他心理素質還算不錯,盡管內心警鈴已經在瘋狂尖叫,面上居然還能維持比較自然的職業微笑。

比起光頭劉的手下強得多了。

——當然,這也可能是因為,他僅僅是被刀片紮了胸牌而已。

一沒見血,二也沒多可怕。

桑洛特別禮貌地說了句:“謝謝。”

工作人員:“……”

還能道謝,應該不會太瘋狂……吧?

他用剛才的通訊器聯系,把情況如實說明,沒有添加任何不該添加的東西。

連桑洛的原話也是一個標點字號都不落下地轉告。

那邊有聲音回覆:“過程已經全部看到了,老板說帶她進來。”

工作人員緊繃的小心臟總算落回原地,他就怕上頭不管。

或者先讓他想辦法穩住對方,馬上派增援。

——講真,這可是拿他的小命拖延,一旦翻車沒命的就是他。

再或者強制讓他啟動機關制服對方。

同樣的,要是失敗,沒命的還是他。

現在這種結果最好。

只要把人帶到,他就能功成身退了。

……

在桑洛被帶去見百曉閣老板時,不幸被胖子一石頭砸得陰溝裏翻船的大反派終於幽幽轉醒。

系統激動得差點落淚:“……你可終於醒了。”

傷處傳來的疼痛牽扯到神經,導致大反派這具孱弱的身體發出不詳的信號:胸口翻湧,惡心想吐。

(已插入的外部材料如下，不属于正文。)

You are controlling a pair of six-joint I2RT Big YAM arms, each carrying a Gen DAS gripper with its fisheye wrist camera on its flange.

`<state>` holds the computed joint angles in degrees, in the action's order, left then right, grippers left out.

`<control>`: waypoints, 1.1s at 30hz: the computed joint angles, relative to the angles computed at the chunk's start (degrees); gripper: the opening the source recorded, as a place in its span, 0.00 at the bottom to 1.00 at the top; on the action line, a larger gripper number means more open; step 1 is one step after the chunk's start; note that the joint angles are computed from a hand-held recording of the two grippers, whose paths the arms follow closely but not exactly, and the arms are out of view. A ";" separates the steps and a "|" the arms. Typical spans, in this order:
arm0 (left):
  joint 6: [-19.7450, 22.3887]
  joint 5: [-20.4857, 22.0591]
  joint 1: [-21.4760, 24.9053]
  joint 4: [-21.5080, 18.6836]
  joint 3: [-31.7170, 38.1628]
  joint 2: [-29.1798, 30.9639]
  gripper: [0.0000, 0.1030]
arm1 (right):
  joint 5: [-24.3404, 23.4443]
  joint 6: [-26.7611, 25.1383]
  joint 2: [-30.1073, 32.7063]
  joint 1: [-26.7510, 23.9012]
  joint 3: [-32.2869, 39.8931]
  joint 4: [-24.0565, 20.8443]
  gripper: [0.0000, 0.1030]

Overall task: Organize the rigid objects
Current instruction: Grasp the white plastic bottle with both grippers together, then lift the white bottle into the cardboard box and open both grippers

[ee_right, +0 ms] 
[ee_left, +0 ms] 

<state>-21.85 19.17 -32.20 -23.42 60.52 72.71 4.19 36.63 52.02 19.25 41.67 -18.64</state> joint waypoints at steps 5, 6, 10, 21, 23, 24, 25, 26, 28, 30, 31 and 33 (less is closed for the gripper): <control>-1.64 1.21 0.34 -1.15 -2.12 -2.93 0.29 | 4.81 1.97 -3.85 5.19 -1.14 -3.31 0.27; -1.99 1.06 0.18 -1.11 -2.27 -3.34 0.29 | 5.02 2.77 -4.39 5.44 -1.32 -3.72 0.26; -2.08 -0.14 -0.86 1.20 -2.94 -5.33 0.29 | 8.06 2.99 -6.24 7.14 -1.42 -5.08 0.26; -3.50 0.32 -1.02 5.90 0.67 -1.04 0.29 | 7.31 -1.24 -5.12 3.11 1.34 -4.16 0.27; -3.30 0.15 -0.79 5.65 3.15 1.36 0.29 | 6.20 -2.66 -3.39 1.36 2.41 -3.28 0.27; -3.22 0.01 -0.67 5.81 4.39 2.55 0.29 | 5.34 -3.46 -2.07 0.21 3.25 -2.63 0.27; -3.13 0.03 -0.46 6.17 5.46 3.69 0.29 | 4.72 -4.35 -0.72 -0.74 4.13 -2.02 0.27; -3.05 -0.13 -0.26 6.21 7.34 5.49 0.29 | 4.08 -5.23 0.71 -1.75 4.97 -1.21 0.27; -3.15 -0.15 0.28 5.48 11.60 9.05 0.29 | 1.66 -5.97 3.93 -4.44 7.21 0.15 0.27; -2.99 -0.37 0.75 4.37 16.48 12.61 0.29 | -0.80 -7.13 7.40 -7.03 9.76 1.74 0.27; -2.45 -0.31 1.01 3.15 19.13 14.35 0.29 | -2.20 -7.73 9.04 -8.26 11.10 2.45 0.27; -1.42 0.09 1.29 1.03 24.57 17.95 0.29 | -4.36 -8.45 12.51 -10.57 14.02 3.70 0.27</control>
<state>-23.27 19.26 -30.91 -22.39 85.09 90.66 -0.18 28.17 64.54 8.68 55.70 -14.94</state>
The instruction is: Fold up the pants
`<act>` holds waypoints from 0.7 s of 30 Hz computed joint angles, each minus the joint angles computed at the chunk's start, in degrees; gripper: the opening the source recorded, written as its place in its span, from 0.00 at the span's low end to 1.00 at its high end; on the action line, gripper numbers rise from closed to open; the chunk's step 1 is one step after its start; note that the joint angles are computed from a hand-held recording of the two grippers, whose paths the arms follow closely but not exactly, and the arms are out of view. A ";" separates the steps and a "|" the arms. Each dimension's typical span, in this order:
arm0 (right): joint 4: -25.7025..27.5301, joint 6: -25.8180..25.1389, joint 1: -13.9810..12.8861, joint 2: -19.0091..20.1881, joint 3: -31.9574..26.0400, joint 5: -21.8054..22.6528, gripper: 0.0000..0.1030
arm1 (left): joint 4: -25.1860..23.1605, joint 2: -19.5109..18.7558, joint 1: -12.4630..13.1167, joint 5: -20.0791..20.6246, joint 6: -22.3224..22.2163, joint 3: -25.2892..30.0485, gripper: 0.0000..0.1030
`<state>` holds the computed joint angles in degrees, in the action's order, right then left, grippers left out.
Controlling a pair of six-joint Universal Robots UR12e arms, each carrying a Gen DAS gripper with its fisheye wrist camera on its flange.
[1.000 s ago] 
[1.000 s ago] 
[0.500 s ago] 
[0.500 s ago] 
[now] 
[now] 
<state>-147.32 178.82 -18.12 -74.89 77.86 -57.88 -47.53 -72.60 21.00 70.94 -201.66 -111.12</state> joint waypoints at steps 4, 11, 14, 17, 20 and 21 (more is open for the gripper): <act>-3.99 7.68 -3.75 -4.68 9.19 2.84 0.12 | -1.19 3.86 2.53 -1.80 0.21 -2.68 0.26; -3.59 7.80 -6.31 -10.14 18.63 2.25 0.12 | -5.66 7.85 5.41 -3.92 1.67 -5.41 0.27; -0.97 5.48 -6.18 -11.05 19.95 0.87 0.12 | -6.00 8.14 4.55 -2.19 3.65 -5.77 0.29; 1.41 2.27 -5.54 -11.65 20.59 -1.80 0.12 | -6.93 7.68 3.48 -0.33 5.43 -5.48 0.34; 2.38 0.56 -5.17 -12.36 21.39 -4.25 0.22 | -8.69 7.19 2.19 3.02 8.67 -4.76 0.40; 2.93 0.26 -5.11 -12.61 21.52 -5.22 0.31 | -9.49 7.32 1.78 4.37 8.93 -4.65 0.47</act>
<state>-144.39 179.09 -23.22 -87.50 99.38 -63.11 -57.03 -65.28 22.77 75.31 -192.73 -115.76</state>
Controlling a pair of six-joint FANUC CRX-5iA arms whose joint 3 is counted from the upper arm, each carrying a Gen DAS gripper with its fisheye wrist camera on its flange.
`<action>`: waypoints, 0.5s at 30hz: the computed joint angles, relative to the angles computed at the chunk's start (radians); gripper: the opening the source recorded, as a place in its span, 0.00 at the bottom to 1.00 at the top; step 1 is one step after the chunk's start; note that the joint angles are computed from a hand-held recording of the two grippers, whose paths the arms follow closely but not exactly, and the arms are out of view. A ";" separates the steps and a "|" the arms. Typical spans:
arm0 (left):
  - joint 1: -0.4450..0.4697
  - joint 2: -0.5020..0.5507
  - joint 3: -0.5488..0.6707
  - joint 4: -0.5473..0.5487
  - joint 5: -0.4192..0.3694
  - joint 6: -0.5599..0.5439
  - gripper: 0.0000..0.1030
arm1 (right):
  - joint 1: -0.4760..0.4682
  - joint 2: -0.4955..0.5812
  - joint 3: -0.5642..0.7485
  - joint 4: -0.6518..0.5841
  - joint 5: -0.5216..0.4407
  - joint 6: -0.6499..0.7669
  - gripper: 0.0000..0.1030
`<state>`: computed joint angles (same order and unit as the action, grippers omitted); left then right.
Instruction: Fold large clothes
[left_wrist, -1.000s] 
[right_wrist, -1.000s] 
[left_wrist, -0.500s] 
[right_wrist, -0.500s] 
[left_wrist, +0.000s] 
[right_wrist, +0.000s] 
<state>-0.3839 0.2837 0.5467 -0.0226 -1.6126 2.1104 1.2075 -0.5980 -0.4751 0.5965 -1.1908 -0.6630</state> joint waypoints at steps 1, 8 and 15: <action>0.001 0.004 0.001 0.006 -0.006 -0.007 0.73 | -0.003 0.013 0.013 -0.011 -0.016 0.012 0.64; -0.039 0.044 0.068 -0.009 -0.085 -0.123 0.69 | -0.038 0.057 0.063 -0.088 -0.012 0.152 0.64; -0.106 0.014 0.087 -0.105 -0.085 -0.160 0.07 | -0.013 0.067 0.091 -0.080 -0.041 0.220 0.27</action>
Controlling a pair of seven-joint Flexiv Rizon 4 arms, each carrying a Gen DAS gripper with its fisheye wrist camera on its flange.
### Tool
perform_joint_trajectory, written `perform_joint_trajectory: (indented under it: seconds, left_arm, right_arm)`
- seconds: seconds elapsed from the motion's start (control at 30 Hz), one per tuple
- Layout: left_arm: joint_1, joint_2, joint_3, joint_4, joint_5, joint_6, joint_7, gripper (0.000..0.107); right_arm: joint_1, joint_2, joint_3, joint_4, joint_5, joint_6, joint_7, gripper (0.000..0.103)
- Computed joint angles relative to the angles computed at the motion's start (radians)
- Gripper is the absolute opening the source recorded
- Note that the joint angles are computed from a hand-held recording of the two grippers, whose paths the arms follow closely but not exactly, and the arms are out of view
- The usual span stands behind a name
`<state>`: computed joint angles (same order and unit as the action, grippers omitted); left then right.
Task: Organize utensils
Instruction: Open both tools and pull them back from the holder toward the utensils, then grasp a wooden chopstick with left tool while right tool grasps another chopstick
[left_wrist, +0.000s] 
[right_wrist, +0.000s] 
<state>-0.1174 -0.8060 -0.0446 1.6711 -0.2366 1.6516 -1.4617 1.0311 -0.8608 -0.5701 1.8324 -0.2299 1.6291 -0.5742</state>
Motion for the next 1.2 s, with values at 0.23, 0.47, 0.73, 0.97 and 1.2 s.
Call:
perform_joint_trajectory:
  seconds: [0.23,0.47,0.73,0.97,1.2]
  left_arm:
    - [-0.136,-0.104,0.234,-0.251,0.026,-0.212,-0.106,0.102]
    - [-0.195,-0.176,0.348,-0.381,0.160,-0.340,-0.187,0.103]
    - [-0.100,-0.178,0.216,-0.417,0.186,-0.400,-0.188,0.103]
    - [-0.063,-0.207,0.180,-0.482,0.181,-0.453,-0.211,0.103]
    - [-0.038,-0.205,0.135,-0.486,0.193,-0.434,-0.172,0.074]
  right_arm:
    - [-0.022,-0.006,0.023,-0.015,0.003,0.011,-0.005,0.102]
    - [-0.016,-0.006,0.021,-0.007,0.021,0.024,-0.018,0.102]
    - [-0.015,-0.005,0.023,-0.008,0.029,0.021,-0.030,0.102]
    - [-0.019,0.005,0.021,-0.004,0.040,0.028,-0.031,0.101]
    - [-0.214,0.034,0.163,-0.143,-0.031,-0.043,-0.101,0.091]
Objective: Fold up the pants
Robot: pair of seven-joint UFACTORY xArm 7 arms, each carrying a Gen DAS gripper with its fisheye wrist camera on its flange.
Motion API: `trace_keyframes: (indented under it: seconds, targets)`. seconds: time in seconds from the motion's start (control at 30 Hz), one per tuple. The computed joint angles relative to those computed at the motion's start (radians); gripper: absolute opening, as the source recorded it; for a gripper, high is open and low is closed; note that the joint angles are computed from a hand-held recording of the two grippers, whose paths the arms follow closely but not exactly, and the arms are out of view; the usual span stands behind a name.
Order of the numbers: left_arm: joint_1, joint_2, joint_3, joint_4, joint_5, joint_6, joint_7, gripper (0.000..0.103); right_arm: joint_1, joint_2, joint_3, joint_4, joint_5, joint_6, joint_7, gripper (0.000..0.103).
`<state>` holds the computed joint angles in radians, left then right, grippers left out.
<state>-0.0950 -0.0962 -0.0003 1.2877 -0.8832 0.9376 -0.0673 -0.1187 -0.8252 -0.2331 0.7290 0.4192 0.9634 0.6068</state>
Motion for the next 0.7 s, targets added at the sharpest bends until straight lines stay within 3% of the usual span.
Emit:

好在季從無早就習慣疼痛,只是按著胸口,避免因為惡心吐出來。

他用手背按了下額頭,傳來的滾燙溫度昭示著他現在正在發高燒。

喉嚨幹澀,仿佛被火灼燒得冒煙。

他適應了下現在幾乎沒有任何反抗力的身體,慢慢積蓄力量。

旋即撩起起眼皮,冷冷打量四周。

大約三四平米的小空間,四面都是墻,什麽都沒有,就像個封閉的密室。

頭頂那面墻上有個通風口。

季從無靠墻換了個稍微舒服一點的姿勢,然後問系統:“後面發生什麽了。”

語氣聽不出喜怒,淡漠得沒有任何情緒。

但是,系統看到他代表情緒的所有區域,一片恐怖的暗黑。

系統簡單給他匯總:“差點被補刀殺了,好在沒有,然後就被……賣了。”

季從無安靜聽完,從容淡定地問:“做什麽的?”

他的意思是指賣到什麽地方,做什麽。

系統輕咳一聲,聲音裏充滿同情:“你做個心理準備啊……”

季從無:“說。”

系統就直說了:“鴨店。”

“……?”

大反派臉上的從容淡定剎那間僵硬。